Most edits are let down by audio, not visuals. Here's our full process for producing clean, professional sound from any recording.

5 min read

a silhouette of a person
Imagine watching a video with technically perfect visuals but with muffled, echoey, inconsistent audio. Now imagine watching a video with average visuals but with crystal-clear, well-mixed sound. Almost everyone arrives at the same conclusion: the second video feels significantly more professional. And yet editors consistently spend 80 percent of their time on picture and only 20 percent on sound.
Bad audio doesn't just sound unpleasant. It makes the viewer work harder. The brain must spend continuous energy trying to decipher muffled words, filter out background noise, and compensate for inconsistent volume levels. Viewers rarely identify audio as the source of their discomfort — they simply know they want to stop watching, without understanding why.

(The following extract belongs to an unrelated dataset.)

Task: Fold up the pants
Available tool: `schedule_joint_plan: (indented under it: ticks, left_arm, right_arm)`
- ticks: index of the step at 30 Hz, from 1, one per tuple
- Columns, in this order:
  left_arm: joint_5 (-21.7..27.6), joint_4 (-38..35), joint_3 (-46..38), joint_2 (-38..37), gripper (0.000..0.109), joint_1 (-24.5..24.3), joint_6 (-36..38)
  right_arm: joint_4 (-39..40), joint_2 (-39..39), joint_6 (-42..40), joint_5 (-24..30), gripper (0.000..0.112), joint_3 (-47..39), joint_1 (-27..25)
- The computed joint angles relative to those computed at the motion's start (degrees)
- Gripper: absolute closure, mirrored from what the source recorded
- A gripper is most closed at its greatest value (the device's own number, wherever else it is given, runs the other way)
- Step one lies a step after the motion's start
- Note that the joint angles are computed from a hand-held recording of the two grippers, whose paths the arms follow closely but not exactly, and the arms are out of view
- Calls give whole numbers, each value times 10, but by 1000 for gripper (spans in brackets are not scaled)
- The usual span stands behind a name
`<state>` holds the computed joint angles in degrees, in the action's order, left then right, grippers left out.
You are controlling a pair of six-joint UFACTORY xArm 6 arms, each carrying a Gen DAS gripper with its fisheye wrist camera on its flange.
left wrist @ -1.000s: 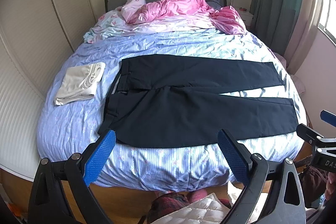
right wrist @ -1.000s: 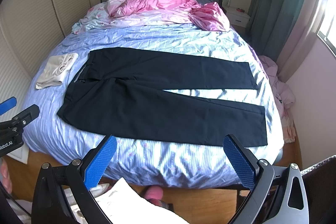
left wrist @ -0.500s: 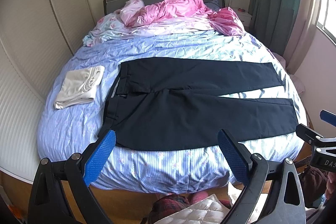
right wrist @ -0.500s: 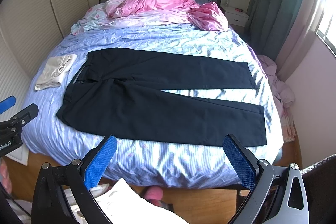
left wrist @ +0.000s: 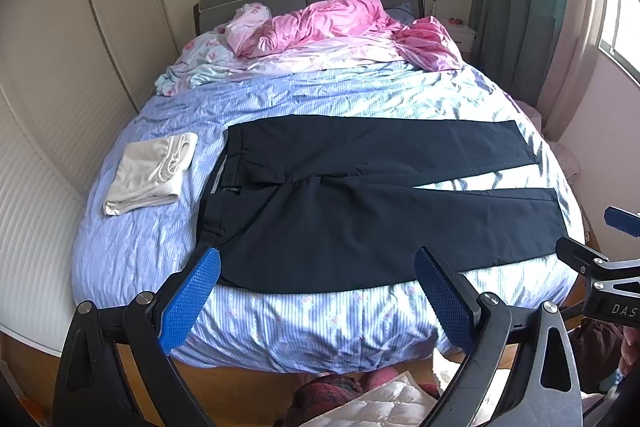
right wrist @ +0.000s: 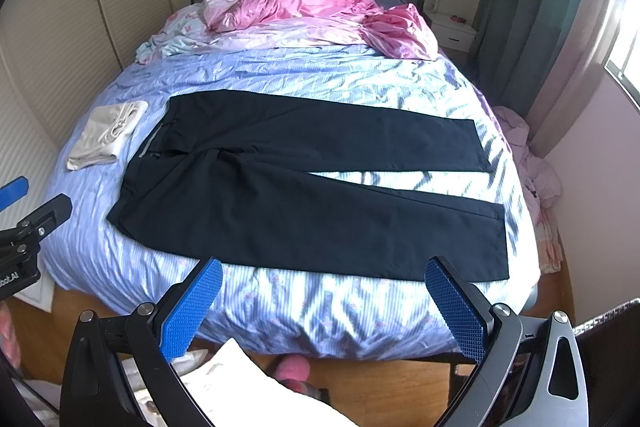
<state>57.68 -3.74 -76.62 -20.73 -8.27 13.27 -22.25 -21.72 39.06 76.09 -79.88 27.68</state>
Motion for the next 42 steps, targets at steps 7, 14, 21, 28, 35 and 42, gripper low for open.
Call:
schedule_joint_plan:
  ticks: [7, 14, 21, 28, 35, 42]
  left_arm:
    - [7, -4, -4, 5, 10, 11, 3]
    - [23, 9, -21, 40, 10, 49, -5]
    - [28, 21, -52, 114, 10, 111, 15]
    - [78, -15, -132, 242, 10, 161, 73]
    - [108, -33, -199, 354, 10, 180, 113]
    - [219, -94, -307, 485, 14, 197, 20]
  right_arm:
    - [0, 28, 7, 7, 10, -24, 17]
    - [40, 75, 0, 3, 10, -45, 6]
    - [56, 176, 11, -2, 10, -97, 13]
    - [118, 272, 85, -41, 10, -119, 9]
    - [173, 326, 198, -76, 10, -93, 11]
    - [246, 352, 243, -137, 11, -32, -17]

The first step in any audio cleanup process is eliminating filler sounds and unnecessary silence from the dialogue track. Every um, every uh, every long breath, and every pause longer than a quarter of a second should be removed. A dialogue track cleaned of its verbal fillers feels dramatically tighter and more confident, and the whole edit inherits that energy.
Noise reduction addresses the background layer beneath the dialogue. Capturing a short sample of pure room tone from a quiet moment in the clip gives the algorithm a reference to work from. This approach handles air conditioning hum, camera noise, and ambient room buzz without introducing the unnatural artefacts that come from applying noise reduction blindly.
A high-pass filter at 80 to 100 hertz removes the low-frequency rumble that microphones pick up from vibration and movement. A slight boost in the presence range between 2 and 5 kilohertz brings forward the consonants and clarity frequencies that make speech intelligible. Gentle compression evens out the loudness differences between the loudest and softest passages.
Normalising the final mix to negative 14 LUFS is the standard for most streaming and social platforms. Background music should sit between negative 20 and negative 25 LUFS when dialogue is present — felt emotionally, but never competing with the spoken content for the listener's attention.